• [Exercise]: Leave the pictures out and return every line below exactly.

• [The data]:
──────

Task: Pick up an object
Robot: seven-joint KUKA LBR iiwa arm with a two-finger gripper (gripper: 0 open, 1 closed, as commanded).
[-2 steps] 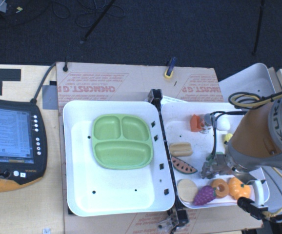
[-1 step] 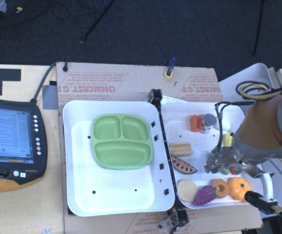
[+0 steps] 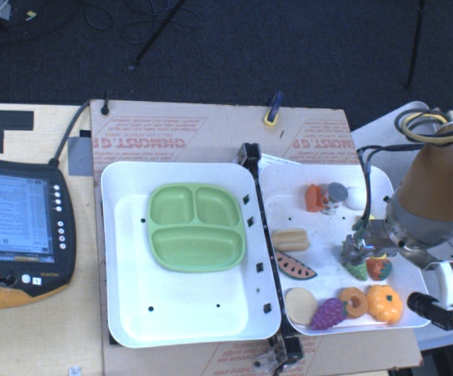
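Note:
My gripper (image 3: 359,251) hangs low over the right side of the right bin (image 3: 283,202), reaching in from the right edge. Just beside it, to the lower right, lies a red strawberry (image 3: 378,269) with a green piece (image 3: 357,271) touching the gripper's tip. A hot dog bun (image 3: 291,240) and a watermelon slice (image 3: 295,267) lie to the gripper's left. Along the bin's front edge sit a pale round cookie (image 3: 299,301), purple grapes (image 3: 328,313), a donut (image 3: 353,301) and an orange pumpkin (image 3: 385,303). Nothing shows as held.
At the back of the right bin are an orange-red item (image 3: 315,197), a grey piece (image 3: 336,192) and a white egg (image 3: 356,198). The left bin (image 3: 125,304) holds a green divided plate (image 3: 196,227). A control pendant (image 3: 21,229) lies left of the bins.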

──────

• [Task result]:
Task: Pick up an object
Robot: seven-joint KUKA LBR iiwa arm with a two-finger gripper (gripper: 0 open, 1 closed, as commanded).
[-2 steps] 
[-1 step] 
[+0 steps] 
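Note:
My gripper (image 3: 359,251) hangs low over the right side of the right bin (image 3: 283,202), reaching in from the right edge. Just beside it, to the lower right, lies a red strawberry (image 3: 378,269) with a green piece (image 3: 357,271) touching the gripper's tip. A hot dog bun (image 3: 291,240) and a watermelon slice (image 3: 295,267) lie to the gripper's left. Along the bin's front edge sit a pale round cookie (image 3: 299,301), purple grapes (image 3: 328,313), a donut (image 3: 353,301) and an orange pumpkin (image 3: 385,303). Nothing shows as held.
At the back of the right bin are an orange-red item (image 3: 315,197), a grey piece (image 3: 336,192) and a white egg (image 3: 356,198). The left bin (image 3: 125,304) holds a green divided plate (image 3: 196,227). A control pendant (image 3: 21,229) lies left of the bins.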

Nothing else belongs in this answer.